_WHAT TO DO_:
Across the records below, how many lines contain the string "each"? Give the number by itself.

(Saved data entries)
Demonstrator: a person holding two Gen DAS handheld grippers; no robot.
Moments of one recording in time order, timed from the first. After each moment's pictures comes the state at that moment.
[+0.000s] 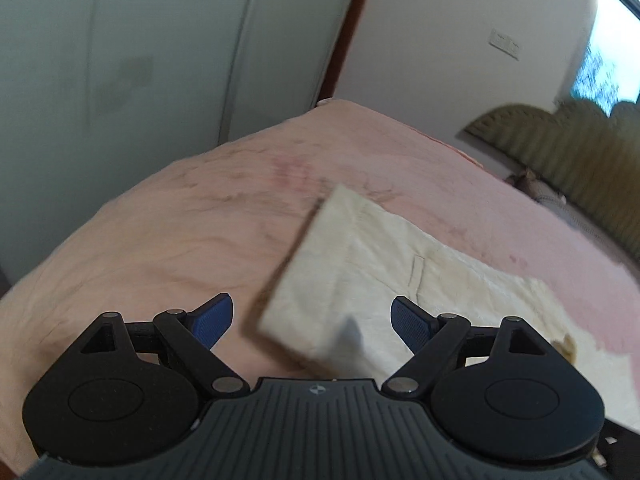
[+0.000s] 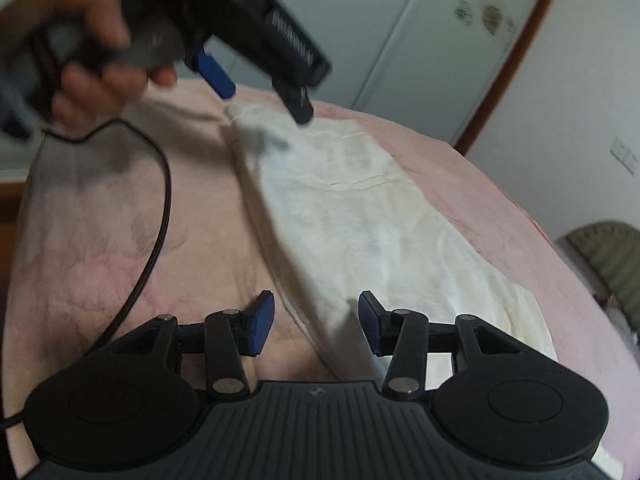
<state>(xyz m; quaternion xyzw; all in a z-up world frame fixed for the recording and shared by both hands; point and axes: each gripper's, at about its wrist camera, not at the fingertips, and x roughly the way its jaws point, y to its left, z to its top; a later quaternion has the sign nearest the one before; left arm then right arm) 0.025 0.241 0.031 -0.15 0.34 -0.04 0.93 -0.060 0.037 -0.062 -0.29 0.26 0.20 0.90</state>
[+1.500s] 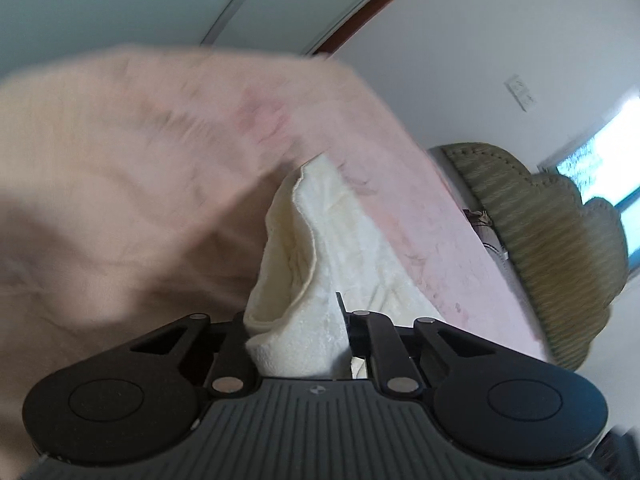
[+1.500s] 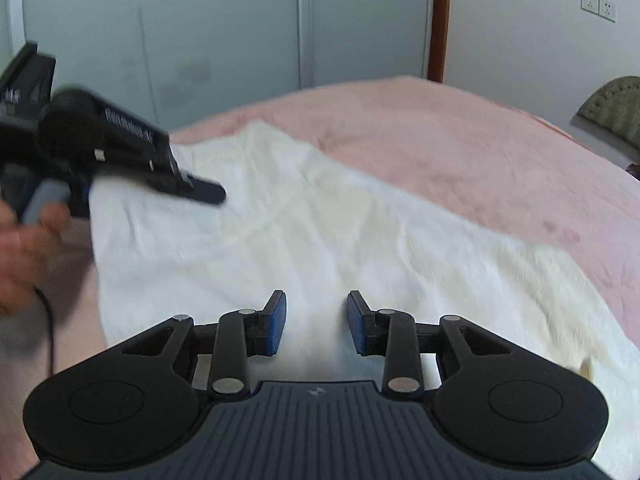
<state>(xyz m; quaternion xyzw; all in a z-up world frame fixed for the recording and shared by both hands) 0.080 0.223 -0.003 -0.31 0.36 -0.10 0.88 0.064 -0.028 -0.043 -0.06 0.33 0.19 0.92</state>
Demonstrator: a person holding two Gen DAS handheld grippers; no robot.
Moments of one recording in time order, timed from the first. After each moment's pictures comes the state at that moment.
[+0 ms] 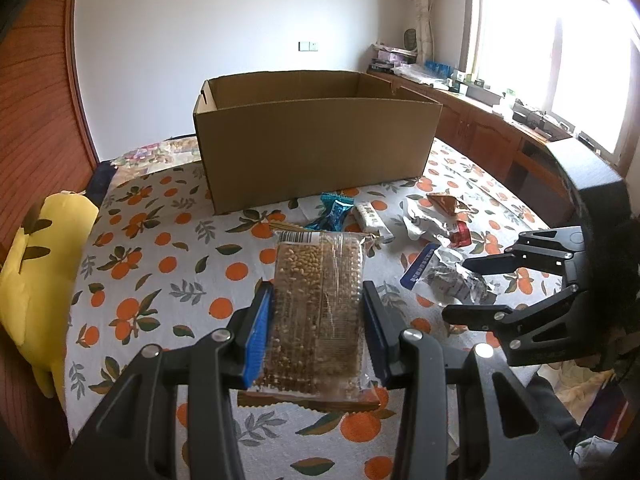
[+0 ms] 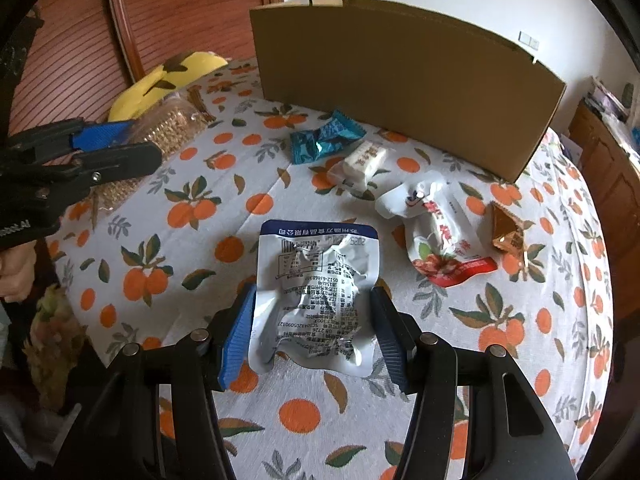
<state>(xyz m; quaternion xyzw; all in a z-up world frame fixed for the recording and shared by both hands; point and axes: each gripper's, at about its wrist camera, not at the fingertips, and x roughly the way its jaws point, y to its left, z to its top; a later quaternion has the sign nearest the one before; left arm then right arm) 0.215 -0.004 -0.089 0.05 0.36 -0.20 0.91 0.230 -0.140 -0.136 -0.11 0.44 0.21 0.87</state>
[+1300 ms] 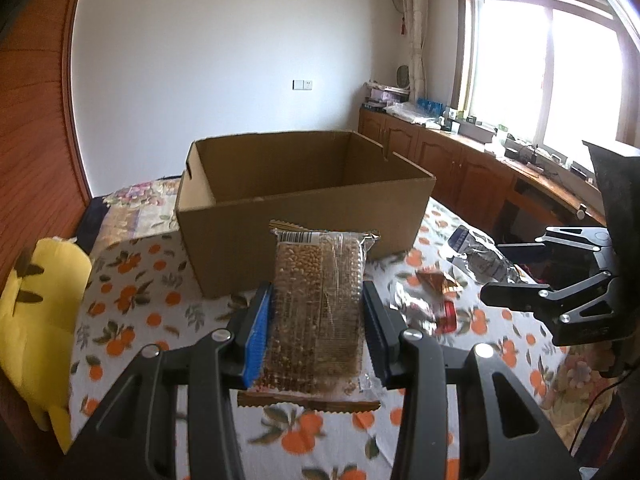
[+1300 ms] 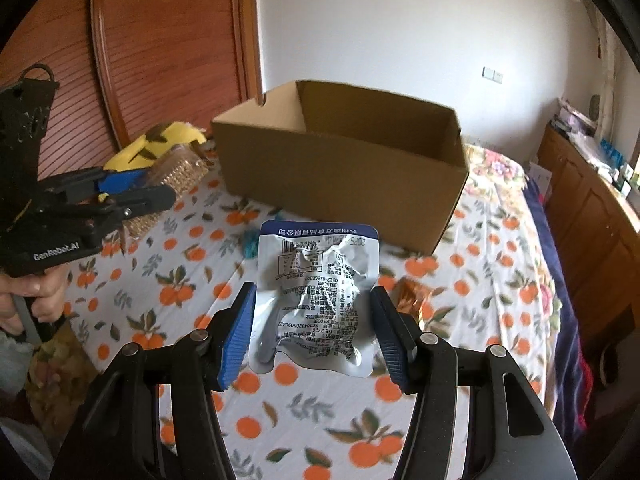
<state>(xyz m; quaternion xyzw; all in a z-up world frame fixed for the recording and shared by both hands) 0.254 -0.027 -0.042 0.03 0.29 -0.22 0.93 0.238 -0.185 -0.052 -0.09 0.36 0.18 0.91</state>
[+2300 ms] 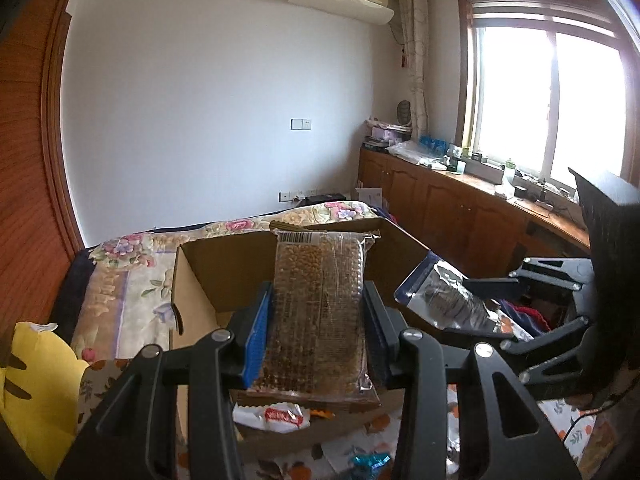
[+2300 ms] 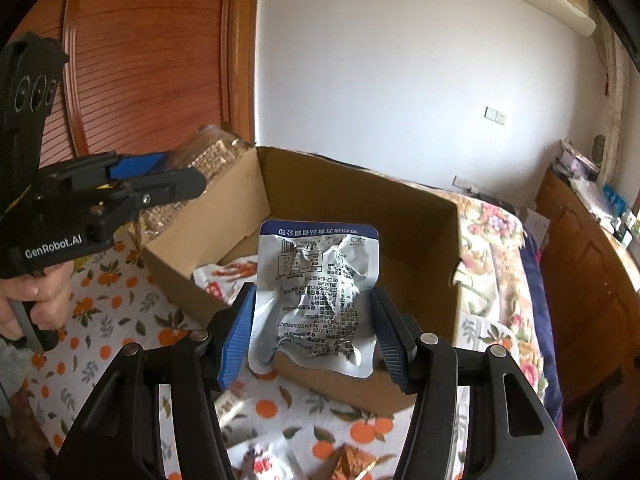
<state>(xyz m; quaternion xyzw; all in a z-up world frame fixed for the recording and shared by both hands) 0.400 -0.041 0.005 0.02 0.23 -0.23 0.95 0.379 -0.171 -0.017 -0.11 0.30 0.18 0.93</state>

_SOLUTION_:
4